WHAT TO DO
Search the listing for the string "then". Copy every line that has it.

DATA BLOCK

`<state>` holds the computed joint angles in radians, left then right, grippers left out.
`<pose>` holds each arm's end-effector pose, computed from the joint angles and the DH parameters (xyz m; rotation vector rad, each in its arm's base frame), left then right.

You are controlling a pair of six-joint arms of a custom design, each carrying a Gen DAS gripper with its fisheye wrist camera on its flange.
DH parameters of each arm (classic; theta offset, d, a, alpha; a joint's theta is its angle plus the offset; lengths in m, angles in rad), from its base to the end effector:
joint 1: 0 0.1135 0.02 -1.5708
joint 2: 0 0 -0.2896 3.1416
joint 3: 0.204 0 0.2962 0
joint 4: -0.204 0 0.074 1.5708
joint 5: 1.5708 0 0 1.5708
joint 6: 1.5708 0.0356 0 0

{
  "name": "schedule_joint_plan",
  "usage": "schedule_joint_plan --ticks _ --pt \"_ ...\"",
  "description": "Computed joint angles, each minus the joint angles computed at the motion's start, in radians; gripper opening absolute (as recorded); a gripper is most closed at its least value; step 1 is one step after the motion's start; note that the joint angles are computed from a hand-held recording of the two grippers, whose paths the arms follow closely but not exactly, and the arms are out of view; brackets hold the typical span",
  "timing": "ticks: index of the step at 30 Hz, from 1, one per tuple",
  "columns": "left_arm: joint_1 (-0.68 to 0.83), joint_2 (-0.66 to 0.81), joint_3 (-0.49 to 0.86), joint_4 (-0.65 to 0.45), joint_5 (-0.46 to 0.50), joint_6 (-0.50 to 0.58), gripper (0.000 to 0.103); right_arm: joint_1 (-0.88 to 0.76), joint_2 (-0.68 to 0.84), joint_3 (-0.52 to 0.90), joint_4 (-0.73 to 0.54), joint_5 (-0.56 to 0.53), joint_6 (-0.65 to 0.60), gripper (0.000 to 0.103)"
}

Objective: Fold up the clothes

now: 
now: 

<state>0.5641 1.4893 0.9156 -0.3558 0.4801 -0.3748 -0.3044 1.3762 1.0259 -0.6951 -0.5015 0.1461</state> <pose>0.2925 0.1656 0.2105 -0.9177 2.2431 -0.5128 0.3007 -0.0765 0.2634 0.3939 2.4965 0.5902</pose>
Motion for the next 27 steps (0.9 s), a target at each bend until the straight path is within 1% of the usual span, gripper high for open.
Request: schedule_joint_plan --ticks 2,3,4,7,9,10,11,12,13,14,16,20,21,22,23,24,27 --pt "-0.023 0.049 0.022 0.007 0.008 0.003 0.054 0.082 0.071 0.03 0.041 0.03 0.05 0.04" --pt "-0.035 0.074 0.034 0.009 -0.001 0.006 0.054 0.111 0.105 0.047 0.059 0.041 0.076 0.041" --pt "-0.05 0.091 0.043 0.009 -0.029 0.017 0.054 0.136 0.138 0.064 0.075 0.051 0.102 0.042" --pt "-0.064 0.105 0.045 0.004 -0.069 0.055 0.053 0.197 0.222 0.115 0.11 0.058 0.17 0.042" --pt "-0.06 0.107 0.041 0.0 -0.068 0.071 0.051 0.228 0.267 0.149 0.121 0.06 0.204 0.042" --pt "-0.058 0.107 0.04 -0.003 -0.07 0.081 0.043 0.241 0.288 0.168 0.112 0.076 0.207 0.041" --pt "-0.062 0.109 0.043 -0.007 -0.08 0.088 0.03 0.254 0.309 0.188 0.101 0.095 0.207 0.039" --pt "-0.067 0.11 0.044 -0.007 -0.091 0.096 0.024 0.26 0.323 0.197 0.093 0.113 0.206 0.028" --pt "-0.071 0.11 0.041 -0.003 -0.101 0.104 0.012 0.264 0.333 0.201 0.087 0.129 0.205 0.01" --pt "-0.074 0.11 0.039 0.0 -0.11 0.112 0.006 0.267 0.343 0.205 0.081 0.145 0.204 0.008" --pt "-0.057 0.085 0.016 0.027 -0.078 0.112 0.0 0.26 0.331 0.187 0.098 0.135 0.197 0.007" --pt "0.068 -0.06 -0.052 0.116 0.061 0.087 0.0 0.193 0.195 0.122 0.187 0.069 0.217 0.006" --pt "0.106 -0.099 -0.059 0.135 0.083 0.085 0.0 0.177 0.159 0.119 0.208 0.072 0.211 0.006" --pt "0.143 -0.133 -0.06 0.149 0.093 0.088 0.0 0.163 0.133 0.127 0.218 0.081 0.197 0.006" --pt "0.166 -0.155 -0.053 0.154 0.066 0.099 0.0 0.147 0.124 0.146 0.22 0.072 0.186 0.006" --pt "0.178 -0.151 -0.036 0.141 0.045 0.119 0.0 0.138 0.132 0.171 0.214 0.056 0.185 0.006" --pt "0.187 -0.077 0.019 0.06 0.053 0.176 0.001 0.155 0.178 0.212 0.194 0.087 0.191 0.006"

EXPECTED ANSWER
`<state>` holds the computed joint angles in radians, left then right, grippers left out.
`<pose>` holds each arm's end-effector pose, computed from the joint angles and the DH parameters (xyz m; rotation vector rad, each in its arm's base frame), left then right.

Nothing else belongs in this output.